# Worst finish work ever...



## Nick Harmon (Feb 16, 2013)

We got a chance to see just how bad a finished wall Fresco Harmony will cover. It still wasn't up to my standards when it was finished but the client was happy. All in all we put about 3/4" of mud on this stick of corner bead. On a comical note, the contractor said he spent 1 and 1/2 hrs on this one piece of corner bead. He wouldn't let me tear it off and redo it. ha ha...

http://youtu.be/ANivpMW-UGE


----------



## mld (Jul 2, 2012)

Just curious Nick, why not fill that with hot mud first?
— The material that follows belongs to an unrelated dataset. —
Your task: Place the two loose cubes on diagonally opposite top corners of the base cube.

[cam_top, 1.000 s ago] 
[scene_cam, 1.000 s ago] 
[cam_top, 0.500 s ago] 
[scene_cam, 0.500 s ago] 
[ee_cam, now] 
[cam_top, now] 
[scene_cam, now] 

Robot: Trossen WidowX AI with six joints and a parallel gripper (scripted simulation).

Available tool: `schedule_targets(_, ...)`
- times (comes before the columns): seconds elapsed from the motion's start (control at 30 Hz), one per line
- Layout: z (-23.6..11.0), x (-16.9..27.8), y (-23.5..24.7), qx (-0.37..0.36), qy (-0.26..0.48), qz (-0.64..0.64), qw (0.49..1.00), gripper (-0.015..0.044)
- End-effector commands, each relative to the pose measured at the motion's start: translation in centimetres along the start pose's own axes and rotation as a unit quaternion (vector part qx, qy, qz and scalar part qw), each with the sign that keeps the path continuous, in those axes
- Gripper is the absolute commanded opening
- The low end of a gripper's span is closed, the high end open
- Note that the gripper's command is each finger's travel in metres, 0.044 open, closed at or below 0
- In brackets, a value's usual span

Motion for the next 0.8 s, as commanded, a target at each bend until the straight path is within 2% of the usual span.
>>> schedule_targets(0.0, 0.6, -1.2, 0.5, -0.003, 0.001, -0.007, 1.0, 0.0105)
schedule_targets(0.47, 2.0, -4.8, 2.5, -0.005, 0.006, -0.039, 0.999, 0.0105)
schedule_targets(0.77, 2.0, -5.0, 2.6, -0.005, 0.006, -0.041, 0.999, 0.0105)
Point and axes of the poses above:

Looks good though finished.


----------



## Nick Harmon (Feb 16, 2013)

Great question. Usually I would have definitely filled it with quick set. The entire surface needed to be floated again. However, once you've used the Fresco Harmony system you start to look at drywall differently. It would have taken as much time to mix quick set and float all those walls again as it would to base coat of Fresco Harmony. There was also a time constraint and I was doing the job for free. It was supposed to be ready for texture. *I'm sure we've all ran into situations where a contractor does chitty finish work and expects a little paint and texture will fix it.* This was one of those. In the end it was a good opportunity to experiment. It's amazing to me that one medium will really do it all.


----------